## REQUIREMENT:
Give the data below again exactly, and drop each picture from it.
-*-*-
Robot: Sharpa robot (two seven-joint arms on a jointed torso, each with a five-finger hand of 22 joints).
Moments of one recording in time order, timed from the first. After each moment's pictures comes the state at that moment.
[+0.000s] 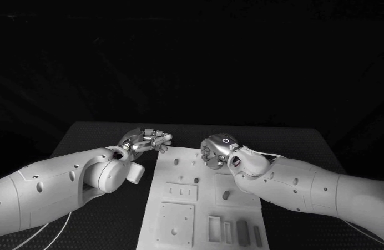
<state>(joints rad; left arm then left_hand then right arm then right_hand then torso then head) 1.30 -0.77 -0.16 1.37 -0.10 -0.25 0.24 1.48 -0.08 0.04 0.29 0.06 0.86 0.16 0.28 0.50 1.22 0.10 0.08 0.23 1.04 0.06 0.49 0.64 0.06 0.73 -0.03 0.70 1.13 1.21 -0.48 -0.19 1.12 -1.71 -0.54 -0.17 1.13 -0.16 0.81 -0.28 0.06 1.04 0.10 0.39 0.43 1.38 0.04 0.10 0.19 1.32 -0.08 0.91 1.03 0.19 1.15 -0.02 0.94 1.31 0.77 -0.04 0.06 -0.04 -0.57</state>
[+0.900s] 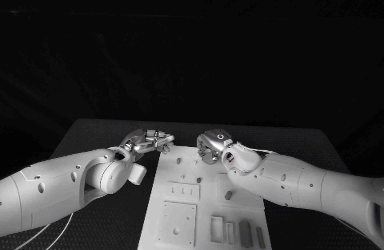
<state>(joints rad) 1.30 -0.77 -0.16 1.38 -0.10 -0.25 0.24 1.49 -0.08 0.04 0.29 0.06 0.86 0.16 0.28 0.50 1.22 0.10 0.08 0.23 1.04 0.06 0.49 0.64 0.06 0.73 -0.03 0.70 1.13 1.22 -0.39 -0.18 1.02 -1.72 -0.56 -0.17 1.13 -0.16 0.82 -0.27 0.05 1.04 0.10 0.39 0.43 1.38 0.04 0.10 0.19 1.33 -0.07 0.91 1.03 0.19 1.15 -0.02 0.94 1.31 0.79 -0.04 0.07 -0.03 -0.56</state>
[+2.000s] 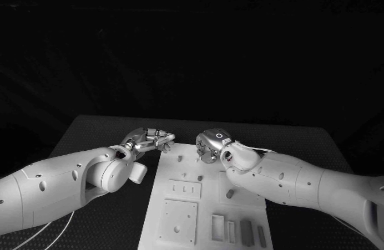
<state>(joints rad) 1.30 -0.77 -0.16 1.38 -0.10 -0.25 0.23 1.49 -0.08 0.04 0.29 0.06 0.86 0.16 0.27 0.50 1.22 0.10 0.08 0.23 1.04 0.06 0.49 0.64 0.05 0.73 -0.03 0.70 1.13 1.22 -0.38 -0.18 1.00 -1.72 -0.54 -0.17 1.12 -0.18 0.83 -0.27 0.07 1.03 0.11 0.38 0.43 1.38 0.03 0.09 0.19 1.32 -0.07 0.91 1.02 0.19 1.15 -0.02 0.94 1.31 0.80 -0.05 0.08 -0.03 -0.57</state>
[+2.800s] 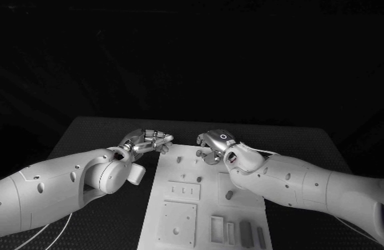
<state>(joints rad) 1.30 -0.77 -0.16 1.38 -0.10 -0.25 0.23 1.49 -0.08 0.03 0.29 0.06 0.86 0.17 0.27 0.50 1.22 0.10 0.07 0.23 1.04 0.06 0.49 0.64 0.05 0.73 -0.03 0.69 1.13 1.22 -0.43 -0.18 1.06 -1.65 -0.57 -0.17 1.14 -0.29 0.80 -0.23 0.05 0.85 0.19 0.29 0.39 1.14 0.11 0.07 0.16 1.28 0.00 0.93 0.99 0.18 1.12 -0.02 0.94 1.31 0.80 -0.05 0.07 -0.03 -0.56</state>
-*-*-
## TASK RESPONSE:
Robot: Sharpa robot (two seven-joint arms on a jointed torso, each with a five-finger hand of 22 joints).
Moments of one recording in time order, timed from the first. After each moment's pictures comes the state at that moment.
[+0.000s] 
<state>(joints rad; left arm then left_hand then right arm then right_hand then torso then head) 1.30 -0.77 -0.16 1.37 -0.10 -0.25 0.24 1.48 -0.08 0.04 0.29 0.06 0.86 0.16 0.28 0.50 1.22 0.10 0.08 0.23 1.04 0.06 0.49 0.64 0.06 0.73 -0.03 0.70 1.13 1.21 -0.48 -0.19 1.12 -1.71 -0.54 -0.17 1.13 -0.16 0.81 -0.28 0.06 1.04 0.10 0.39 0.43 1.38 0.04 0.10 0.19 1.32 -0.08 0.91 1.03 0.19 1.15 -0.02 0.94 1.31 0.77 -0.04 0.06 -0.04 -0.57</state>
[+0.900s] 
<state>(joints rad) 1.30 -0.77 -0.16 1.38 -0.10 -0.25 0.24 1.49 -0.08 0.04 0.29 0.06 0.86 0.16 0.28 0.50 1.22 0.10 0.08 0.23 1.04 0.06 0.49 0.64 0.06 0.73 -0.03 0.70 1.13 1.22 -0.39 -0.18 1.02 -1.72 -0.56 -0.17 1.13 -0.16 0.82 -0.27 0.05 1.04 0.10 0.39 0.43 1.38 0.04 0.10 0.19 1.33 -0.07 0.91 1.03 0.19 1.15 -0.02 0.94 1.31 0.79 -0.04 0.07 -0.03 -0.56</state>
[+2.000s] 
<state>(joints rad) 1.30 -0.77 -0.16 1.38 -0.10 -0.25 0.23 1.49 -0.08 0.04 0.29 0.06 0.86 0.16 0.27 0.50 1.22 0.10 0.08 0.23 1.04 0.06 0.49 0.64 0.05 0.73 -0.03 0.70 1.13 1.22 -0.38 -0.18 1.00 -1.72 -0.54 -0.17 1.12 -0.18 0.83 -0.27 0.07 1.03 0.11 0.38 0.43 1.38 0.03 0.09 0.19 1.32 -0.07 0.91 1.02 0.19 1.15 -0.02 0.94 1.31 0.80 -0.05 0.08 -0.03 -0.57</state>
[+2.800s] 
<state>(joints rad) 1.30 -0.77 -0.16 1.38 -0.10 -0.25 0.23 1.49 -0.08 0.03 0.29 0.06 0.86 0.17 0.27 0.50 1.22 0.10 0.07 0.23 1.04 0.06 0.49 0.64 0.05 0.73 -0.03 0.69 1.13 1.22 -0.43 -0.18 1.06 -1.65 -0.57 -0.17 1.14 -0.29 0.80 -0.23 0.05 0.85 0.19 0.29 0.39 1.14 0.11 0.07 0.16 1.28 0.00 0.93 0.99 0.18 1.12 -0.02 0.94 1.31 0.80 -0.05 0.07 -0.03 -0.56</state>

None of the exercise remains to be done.